WHAT THE EXERCISE ASKS: Every line of the material needs an exact copy, apart from the images.

SUPPLIED MATERIAL:
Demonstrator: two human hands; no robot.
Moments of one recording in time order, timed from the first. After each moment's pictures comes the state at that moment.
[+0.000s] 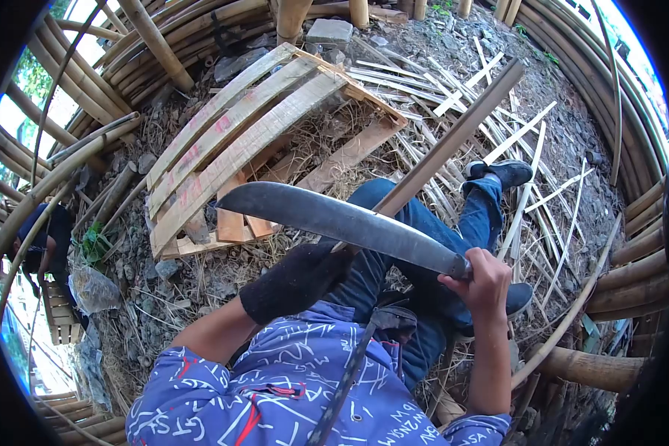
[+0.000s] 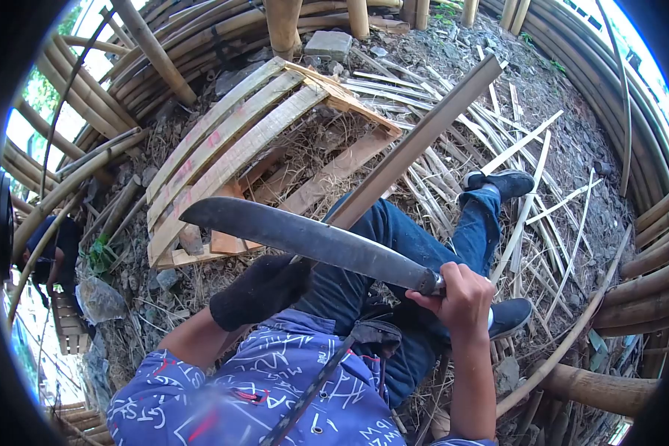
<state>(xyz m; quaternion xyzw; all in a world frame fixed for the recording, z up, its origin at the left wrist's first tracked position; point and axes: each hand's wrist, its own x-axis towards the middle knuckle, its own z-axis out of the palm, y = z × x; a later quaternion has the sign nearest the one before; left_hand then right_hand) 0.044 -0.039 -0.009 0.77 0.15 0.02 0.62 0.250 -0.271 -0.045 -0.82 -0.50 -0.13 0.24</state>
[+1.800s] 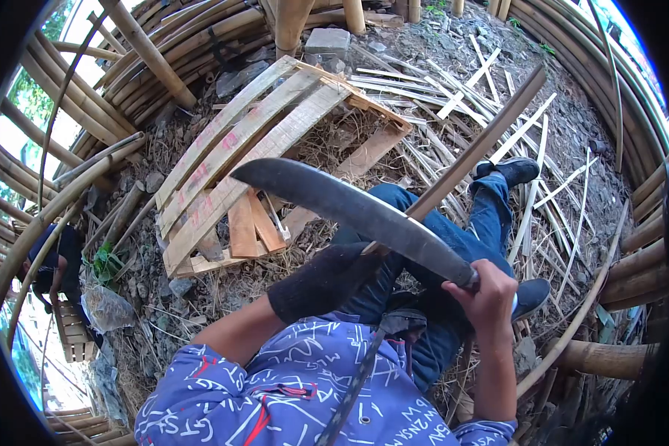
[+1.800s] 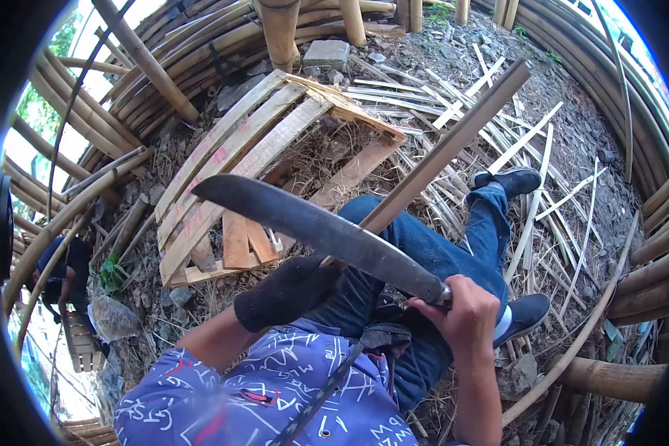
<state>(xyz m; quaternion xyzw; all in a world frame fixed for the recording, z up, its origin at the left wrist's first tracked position) 0.069 -0.034 0.010 0.72 0.20 -0.07 0.66 0.221 -0.264 -0.033 -0.85 -0.44 -0.10 0.28</state>
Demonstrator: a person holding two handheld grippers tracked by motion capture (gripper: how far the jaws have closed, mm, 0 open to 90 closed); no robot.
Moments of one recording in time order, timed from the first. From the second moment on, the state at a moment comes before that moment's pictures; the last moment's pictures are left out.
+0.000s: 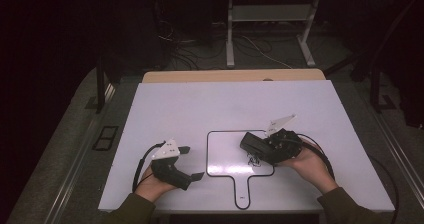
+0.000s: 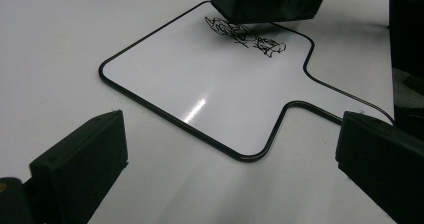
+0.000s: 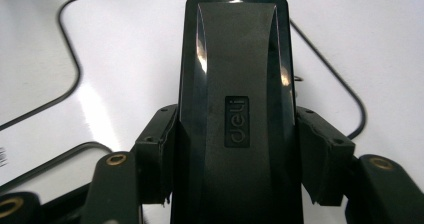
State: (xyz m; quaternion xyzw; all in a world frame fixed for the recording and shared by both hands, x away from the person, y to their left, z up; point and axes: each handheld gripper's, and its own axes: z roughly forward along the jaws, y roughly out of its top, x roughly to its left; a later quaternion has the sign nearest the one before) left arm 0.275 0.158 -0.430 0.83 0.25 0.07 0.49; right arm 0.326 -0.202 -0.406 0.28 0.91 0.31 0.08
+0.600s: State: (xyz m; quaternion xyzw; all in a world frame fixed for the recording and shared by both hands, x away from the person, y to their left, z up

YOUR RESPONSE:
Demonstrator: two human hands; no robot.
Moments of one recording in time order, timed from the first. After each moment's pictures comes the state at that moment.
[+0.000s] 
[+0.000s] 
<state>(xyz m; quaternion xyzw; all in a world frame fixed for the recording, z up, its origin at the left wrist's first tracked position; point and axes: each hand's wrist, its own x-axis towards the middle knuckle, its own z-axis out of the palm, y = z × x; a later quaternion has the sign nearest the one before; left_hand then right_hand) 0.044 -0.039 -0.009 0.77 0.15 0.02 0.62 0.250 -0.271 -0.045 -0.82 -0.50 -0.13 0.24</state>
[+1.800s] 
[+1.800s] 
<state>(xyz m; quaternion xyzw; all in a world frame fixed for the recording, z up, its origin at the left wrist's first tracked position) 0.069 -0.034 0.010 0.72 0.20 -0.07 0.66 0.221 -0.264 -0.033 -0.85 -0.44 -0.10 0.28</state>
Demonstrator: a person holding two handheld grippers tracked by motion capture (gripper: how far the jaws have closed, mm, 0 open to 90 closed); no robot.
Moments of one recording in time order, timed from the first. From the second moment on, the state at a moment comes before that moment's pictures; the last moment's pictures are left out.
+0.000s: 
+0.000s: 
+0.000s: 
State: (xyz m; quaternion xyzw; all in a world frame fixed for the recording and shared by both hands, x away from the person, y to their left, z up; point and axes: each handheld gripper's, and its own axes: z roughly forward along the jaws, y roughly out of its top, x roughly to its left; a later quaternion has the sign nearest the one before) left arm 0.275 0.158 -0.430 0.83 0.25 0.07 0.49; right arm 0.326 -0.202 -0.406 0.28 0.91 0.31 0.08
+0.600s: State: (xyz m; quaternion xyzw; all in a world frame fixed for the recording and shared by both hands, x away from the person, y to their left, z up

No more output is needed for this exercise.